Determine how many lines of the data below contain "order", then give only that number.

___ SUPPLIED ENTRIES

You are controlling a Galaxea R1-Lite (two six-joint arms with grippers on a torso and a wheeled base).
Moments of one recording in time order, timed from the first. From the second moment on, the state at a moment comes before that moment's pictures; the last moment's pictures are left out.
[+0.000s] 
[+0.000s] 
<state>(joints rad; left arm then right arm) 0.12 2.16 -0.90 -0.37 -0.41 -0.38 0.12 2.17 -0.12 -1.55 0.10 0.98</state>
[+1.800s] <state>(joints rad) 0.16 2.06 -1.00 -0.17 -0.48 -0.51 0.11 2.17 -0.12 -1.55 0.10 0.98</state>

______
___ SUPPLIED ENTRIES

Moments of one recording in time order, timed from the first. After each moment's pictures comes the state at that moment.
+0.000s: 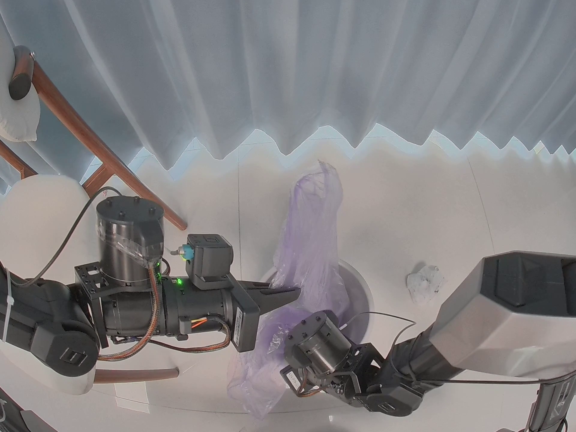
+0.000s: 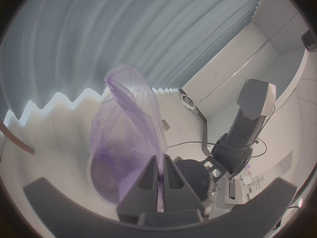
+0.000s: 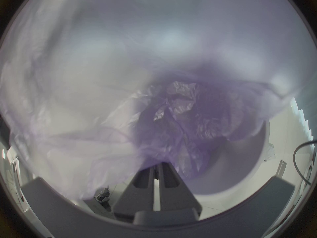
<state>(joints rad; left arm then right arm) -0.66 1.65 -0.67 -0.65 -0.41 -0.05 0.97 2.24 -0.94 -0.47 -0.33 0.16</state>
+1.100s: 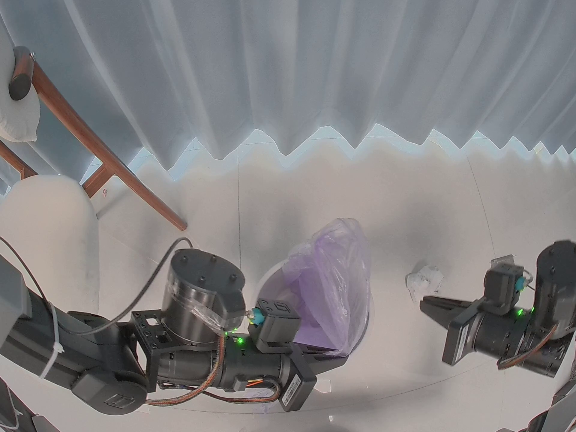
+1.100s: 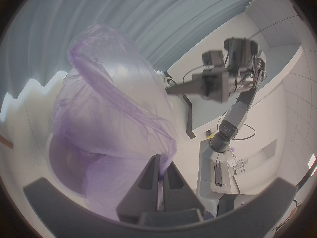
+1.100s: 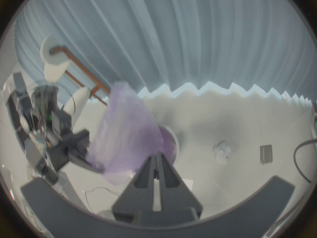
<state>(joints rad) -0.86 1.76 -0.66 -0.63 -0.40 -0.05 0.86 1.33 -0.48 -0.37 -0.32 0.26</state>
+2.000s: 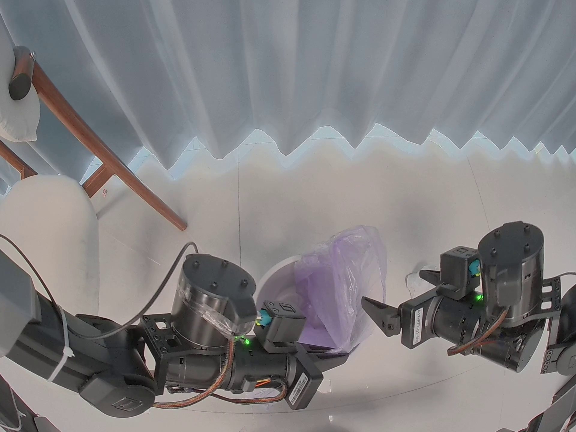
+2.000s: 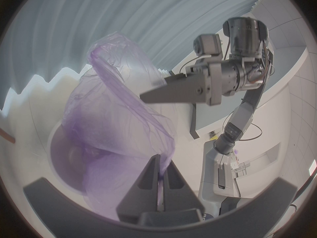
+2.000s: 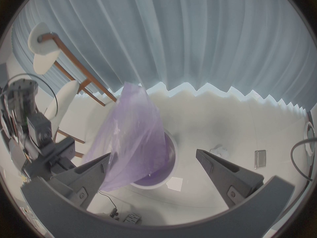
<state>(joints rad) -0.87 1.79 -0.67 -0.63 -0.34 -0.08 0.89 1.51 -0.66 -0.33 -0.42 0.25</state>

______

EXERCISE RESPONSE — 2